Among the records that follow, count the lines where "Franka" appears, and state the count by itself.

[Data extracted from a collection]

* * *

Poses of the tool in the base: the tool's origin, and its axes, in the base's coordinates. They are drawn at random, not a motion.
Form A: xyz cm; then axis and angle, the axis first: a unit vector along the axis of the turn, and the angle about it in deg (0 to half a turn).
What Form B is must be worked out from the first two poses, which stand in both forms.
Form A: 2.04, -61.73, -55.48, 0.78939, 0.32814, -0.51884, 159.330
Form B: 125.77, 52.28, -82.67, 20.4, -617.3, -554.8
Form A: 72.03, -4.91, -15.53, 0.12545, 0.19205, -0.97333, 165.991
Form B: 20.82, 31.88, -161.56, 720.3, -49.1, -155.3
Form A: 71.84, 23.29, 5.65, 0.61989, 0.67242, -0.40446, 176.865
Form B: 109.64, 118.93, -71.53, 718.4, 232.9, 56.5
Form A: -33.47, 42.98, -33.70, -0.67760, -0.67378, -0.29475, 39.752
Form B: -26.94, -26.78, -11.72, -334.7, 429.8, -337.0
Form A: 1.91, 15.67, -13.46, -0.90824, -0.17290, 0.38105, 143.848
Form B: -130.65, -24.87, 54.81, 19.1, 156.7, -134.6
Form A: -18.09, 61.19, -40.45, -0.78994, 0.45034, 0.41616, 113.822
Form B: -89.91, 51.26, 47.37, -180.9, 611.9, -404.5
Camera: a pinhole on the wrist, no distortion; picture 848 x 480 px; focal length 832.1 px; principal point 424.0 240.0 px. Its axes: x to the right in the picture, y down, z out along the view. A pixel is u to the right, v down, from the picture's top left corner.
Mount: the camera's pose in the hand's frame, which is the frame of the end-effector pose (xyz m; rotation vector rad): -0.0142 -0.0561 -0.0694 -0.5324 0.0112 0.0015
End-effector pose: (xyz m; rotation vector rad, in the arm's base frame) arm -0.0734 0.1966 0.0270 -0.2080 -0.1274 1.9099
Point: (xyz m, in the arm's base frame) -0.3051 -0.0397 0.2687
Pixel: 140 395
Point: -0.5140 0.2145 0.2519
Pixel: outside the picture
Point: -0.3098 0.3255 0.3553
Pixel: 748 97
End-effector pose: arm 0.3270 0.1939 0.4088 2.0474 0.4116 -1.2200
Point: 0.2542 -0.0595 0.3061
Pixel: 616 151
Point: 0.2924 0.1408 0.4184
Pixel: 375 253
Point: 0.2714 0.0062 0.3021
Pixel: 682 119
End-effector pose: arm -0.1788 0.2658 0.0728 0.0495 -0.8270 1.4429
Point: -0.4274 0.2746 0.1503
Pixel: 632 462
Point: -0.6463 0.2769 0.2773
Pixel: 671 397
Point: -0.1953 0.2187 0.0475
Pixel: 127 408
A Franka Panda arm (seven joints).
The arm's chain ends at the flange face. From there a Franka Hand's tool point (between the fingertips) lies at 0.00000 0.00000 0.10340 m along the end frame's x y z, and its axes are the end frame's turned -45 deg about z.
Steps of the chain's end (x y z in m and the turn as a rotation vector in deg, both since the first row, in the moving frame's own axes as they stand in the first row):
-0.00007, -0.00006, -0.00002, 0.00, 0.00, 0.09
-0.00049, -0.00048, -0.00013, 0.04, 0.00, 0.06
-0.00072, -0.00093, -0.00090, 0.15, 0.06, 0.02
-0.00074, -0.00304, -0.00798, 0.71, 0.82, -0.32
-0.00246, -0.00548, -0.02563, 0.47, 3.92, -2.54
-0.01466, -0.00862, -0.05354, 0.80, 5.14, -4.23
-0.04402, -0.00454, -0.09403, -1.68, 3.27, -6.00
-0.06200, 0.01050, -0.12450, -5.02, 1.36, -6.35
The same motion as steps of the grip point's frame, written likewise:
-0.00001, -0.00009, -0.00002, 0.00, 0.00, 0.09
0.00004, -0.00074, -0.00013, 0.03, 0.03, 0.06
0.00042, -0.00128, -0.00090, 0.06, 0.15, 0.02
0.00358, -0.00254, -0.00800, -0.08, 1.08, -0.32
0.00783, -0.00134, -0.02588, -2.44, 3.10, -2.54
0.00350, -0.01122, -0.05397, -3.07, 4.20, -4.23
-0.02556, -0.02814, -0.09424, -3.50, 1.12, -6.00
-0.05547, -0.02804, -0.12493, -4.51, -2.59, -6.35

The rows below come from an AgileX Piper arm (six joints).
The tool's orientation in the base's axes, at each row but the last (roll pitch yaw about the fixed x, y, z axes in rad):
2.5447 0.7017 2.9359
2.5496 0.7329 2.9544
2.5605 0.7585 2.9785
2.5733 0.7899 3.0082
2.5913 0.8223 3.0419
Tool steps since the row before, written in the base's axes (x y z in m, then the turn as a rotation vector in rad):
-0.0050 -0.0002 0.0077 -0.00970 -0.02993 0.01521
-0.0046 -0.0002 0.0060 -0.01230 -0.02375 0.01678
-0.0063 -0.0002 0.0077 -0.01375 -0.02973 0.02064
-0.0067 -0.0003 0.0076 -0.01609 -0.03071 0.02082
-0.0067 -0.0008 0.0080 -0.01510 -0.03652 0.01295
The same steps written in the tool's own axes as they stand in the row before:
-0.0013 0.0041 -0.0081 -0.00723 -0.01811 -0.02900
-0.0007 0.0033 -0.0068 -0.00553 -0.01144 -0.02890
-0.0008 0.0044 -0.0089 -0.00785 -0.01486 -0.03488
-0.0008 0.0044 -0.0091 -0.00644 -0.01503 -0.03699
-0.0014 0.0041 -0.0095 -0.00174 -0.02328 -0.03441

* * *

**Task answer:**
2